▸ **Work instructions**
Produce word for word the lines of the data below running from the one that has "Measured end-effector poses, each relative" to the one that has "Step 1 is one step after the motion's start", inclusive, and no others.

▸ **Source data**

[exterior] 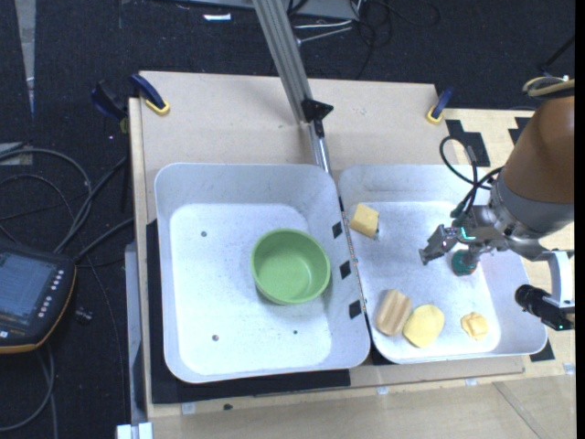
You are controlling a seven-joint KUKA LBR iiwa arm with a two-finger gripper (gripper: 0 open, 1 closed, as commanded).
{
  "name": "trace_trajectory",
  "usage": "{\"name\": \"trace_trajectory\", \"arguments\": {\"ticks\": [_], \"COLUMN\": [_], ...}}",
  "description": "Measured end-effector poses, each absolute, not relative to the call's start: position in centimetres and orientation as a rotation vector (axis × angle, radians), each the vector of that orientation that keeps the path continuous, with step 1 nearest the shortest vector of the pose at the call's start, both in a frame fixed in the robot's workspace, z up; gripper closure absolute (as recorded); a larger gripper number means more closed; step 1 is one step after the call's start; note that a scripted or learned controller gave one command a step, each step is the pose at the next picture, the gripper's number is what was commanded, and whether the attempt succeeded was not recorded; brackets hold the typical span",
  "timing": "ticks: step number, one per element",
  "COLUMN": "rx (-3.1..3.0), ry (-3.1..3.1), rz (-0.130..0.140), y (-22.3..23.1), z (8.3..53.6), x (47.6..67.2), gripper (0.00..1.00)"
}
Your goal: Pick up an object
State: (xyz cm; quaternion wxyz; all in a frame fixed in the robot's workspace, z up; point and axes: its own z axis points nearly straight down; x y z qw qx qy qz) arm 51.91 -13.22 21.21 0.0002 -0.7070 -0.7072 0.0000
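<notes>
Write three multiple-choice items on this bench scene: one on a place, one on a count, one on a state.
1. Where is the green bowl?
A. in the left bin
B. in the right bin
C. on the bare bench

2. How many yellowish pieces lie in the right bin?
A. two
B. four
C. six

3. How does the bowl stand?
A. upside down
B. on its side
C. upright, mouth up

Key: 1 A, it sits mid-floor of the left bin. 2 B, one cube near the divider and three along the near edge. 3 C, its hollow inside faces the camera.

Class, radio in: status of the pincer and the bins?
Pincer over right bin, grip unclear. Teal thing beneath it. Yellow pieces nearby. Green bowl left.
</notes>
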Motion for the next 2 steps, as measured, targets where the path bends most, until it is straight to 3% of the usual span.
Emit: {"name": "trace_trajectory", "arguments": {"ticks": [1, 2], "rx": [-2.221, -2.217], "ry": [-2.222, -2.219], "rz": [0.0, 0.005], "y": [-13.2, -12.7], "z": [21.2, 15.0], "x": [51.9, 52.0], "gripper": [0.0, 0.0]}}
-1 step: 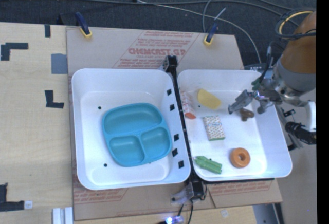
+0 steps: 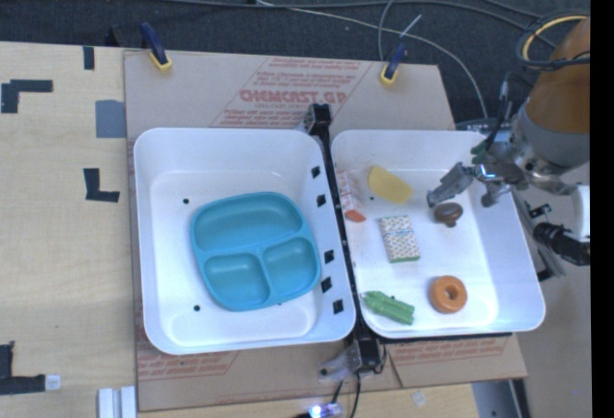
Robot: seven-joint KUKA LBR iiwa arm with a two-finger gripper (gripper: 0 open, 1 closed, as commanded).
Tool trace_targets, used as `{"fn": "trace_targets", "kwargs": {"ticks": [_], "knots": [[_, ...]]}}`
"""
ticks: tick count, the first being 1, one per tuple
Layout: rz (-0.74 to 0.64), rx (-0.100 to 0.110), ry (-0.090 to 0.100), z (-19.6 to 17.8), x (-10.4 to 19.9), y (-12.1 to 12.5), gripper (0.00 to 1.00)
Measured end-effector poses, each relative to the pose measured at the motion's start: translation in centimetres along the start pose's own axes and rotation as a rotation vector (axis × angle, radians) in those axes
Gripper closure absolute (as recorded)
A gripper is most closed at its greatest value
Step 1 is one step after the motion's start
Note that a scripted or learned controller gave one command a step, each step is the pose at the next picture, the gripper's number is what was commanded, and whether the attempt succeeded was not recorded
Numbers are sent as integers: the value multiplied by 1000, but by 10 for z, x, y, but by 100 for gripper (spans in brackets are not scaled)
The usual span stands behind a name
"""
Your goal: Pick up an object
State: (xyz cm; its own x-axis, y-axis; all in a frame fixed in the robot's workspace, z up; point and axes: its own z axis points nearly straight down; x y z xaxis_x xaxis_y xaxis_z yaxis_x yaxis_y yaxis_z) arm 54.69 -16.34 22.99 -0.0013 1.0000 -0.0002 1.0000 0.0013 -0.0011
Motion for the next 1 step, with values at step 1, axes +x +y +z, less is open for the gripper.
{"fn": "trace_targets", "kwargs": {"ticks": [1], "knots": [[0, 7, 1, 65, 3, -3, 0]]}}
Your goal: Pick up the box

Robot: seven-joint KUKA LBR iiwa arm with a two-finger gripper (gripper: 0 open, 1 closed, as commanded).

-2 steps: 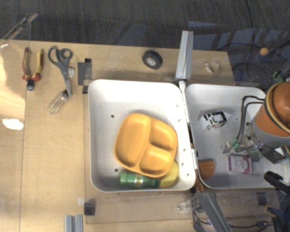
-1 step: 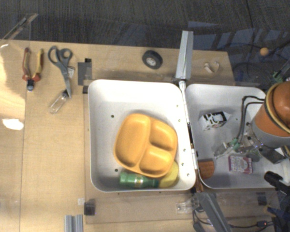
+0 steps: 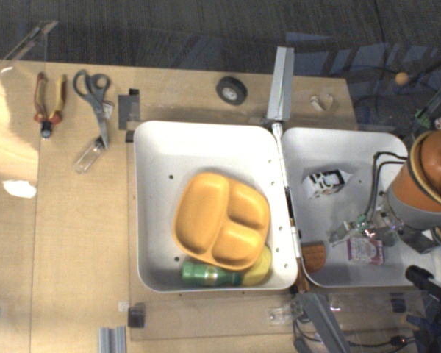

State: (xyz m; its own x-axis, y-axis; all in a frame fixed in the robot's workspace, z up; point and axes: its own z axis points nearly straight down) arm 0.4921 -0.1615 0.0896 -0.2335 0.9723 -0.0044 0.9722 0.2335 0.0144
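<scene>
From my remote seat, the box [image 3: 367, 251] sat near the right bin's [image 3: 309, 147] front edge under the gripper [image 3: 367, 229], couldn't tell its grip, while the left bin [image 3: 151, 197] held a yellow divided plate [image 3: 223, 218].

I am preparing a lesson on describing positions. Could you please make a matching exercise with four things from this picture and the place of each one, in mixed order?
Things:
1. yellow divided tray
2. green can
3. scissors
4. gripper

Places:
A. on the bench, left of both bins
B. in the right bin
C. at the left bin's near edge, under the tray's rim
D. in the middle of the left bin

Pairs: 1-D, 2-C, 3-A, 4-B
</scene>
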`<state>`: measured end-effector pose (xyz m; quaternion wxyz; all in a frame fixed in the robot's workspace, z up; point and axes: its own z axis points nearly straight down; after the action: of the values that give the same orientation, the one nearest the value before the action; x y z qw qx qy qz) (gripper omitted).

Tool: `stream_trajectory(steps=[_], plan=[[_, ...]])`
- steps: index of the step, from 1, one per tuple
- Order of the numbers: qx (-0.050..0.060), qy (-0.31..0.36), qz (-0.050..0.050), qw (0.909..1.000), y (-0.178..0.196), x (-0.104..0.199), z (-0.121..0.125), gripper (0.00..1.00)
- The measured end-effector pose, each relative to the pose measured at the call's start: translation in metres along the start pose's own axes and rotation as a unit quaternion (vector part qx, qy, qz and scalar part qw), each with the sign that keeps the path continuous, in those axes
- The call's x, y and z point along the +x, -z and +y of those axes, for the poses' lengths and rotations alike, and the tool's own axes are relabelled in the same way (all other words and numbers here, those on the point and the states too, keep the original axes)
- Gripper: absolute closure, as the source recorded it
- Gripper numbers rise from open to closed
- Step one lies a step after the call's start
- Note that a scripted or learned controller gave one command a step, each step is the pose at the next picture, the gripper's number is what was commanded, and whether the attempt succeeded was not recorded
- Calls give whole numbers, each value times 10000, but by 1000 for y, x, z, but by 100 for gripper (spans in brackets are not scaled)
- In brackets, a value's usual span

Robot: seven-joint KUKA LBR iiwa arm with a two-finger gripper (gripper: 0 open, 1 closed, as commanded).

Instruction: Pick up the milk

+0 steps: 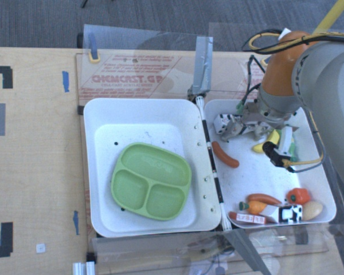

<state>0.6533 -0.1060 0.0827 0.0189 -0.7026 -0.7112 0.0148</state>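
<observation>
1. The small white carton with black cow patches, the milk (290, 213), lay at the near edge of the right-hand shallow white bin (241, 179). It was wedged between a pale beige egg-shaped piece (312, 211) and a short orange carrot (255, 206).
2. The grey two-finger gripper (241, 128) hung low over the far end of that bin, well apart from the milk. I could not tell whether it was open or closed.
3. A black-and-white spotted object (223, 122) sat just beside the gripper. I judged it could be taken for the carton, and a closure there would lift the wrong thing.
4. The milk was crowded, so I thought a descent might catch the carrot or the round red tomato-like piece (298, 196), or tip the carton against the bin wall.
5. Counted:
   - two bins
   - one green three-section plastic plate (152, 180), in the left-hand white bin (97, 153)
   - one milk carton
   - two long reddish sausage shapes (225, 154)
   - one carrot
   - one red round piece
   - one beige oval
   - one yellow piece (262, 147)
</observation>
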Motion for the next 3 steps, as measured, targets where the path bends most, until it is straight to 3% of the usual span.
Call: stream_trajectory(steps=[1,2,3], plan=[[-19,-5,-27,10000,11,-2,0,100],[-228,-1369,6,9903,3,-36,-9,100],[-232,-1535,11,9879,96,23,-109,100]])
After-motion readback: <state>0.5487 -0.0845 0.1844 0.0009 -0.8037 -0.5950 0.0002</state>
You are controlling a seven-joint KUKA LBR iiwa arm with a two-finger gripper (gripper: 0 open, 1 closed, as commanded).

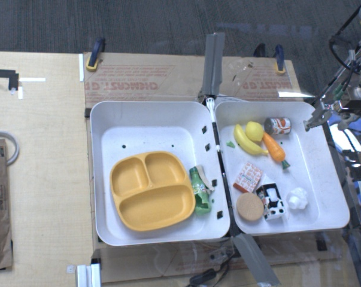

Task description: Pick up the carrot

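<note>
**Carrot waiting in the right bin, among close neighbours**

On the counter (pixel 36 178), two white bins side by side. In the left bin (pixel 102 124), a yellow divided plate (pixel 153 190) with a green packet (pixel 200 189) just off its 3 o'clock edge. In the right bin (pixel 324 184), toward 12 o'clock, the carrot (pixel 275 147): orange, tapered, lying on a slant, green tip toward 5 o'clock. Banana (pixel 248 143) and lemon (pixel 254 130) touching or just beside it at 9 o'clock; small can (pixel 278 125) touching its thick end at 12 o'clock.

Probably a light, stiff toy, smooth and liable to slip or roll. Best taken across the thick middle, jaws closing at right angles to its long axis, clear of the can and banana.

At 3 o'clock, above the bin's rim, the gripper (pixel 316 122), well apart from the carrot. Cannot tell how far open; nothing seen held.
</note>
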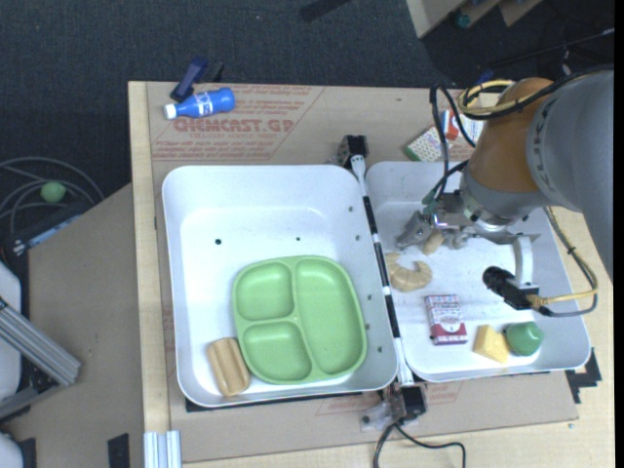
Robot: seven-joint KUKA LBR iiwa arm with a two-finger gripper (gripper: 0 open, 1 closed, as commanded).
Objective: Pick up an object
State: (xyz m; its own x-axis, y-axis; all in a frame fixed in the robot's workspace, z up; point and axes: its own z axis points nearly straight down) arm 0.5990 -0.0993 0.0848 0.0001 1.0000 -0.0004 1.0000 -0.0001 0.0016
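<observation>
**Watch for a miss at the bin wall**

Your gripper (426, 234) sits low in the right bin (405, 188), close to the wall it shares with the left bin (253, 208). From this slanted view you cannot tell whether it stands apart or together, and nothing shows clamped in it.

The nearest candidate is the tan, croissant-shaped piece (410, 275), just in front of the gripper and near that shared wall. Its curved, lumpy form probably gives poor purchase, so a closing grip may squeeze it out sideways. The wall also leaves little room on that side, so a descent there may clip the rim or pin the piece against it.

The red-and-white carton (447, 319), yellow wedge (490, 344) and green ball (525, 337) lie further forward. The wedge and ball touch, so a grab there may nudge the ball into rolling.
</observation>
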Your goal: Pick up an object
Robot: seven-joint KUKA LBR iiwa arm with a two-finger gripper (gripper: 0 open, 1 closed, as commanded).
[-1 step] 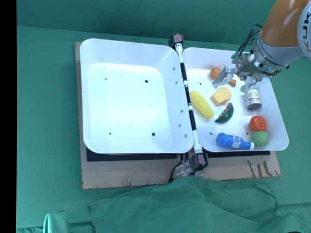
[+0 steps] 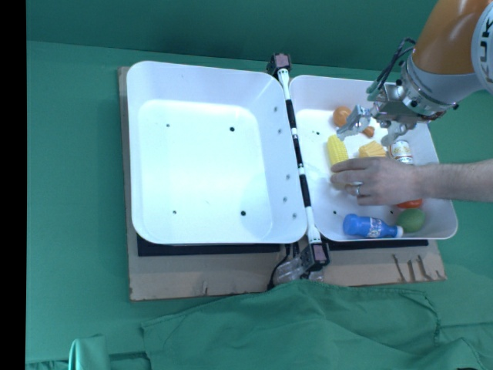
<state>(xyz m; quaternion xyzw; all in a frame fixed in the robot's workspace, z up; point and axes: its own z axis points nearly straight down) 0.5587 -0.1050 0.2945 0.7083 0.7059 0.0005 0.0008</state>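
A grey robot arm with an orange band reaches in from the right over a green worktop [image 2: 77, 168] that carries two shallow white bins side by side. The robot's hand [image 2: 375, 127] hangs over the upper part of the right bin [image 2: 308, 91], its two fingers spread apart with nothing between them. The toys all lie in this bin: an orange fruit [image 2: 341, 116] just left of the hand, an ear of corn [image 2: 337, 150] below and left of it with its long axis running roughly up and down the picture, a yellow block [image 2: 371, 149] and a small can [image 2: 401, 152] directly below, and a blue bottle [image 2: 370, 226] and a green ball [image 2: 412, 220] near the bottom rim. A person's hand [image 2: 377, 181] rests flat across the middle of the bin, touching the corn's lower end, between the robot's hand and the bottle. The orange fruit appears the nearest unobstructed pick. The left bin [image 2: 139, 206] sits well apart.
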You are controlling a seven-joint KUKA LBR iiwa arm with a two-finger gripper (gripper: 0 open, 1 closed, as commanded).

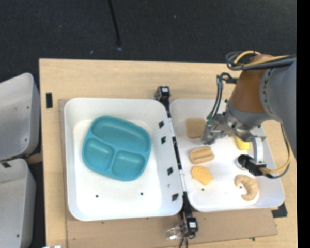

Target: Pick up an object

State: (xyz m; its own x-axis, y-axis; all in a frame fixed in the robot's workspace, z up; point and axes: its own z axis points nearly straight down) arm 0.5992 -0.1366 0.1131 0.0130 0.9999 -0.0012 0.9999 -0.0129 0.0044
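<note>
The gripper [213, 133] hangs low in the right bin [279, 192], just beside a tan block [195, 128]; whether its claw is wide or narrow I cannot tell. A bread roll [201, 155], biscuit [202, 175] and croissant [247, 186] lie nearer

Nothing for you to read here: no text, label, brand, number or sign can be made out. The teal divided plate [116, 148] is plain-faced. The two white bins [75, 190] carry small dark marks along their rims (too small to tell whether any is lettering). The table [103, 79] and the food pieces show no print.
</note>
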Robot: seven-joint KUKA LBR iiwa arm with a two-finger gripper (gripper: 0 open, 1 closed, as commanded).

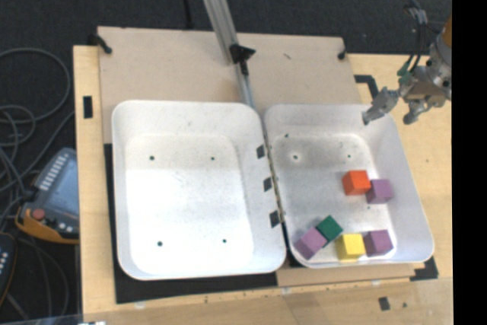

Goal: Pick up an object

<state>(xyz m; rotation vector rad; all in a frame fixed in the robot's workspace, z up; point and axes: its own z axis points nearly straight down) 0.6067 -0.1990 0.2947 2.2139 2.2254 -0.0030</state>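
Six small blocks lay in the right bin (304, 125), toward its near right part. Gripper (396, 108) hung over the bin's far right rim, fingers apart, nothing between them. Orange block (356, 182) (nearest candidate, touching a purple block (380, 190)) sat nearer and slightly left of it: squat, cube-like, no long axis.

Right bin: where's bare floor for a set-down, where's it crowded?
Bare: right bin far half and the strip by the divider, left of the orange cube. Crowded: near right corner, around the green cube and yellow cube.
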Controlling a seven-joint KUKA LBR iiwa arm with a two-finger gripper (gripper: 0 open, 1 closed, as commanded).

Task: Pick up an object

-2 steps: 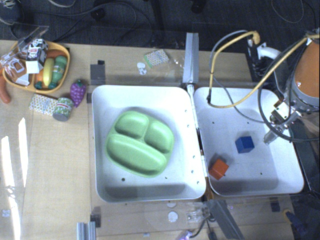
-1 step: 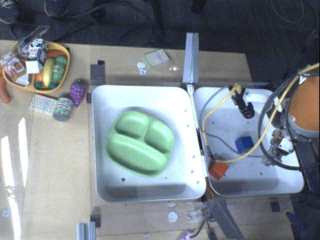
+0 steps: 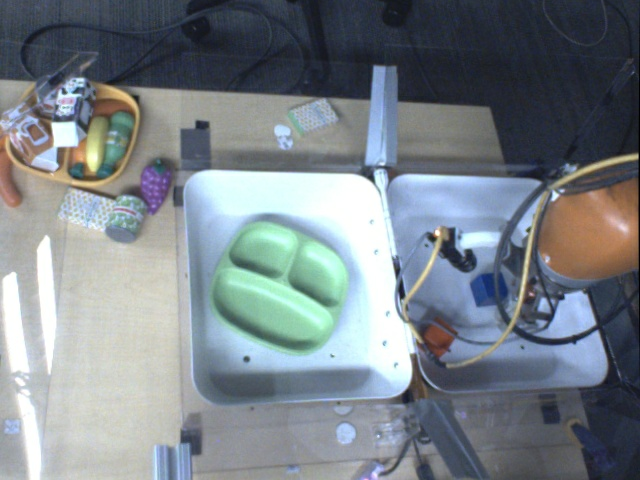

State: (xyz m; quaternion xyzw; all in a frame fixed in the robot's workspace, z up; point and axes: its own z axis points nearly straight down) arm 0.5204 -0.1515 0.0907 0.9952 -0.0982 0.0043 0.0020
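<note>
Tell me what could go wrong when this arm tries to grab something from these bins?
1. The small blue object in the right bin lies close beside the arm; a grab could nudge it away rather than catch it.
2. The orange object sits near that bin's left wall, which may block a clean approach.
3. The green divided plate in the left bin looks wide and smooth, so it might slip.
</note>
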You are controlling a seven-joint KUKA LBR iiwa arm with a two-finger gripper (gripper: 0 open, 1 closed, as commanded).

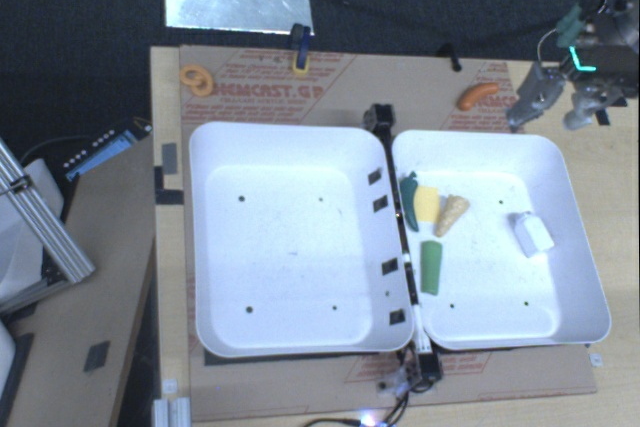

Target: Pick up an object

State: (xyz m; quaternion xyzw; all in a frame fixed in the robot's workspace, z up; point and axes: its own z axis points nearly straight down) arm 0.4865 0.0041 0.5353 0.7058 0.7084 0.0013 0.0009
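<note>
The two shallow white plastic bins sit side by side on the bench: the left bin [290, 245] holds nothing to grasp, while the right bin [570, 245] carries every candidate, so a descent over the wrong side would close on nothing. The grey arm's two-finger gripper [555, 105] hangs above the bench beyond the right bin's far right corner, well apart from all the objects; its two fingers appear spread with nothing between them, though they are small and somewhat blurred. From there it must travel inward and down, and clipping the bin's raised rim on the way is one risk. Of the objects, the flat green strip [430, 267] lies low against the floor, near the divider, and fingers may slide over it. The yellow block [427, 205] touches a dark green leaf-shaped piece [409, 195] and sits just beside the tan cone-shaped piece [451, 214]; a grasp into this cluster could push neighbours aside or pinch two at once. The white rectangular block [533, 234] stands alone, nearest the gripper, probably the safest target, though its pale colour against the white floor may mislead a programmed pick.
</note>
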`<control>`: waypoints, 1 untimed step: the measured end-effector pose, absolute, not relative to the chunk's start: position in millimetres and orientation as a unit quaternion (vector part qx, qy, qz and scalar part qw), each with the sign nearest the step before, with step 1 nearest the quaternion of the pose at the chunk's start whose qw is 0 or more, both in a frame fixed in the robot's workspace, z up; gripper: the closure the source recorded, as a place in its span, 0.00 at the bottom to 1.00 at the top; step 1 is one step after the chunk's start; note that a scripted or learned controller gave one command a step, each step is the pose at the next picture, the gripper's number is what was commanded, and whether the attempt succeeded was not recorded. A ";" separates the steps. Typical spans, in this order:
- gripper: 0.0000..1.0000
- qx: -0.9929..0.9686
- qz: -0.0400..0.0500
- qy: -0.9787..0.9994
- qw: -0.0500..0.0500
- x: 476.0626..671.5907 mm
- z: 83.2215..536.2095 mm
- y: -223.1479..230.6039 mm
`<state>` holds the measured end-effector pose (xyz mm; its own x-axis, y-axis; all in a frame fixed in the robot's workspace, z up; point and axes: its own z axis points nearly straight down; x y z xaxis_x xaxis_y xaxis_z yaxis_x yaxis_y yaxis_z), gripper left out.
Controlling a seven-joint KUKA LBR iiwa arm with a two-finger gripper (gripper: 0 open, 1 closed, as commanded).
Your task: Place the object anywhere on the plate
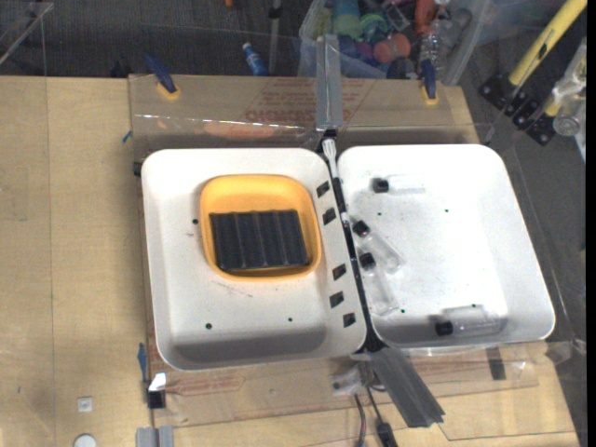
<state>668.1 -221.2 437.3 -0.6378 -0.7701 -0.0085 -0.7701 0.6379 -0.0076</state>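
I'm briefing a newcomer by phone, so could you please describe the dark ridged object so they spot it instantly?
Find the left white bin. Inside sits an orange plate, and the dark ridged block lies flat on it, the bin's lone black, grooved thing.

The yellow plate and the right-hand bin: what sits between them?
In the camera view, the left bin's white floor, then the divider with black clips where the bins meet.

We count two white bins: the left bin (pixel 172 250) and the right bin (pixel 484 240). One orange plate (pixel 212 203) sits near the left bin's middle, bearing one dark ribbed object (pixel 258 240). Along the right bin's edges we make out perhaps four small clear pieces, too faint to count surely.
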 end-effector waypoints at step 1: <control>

▸ **Written answer**
Measured end-effector poses, each relative to the pose measured at the motion's start: translation in centimetres along the start pose's own axes and rotation as a rotation vector (axis × angle, radians) in those axes
Gripper closure absolute (as recorded)
A gripper is most closed at its greatest value
Step 1 is one step after the motion's start

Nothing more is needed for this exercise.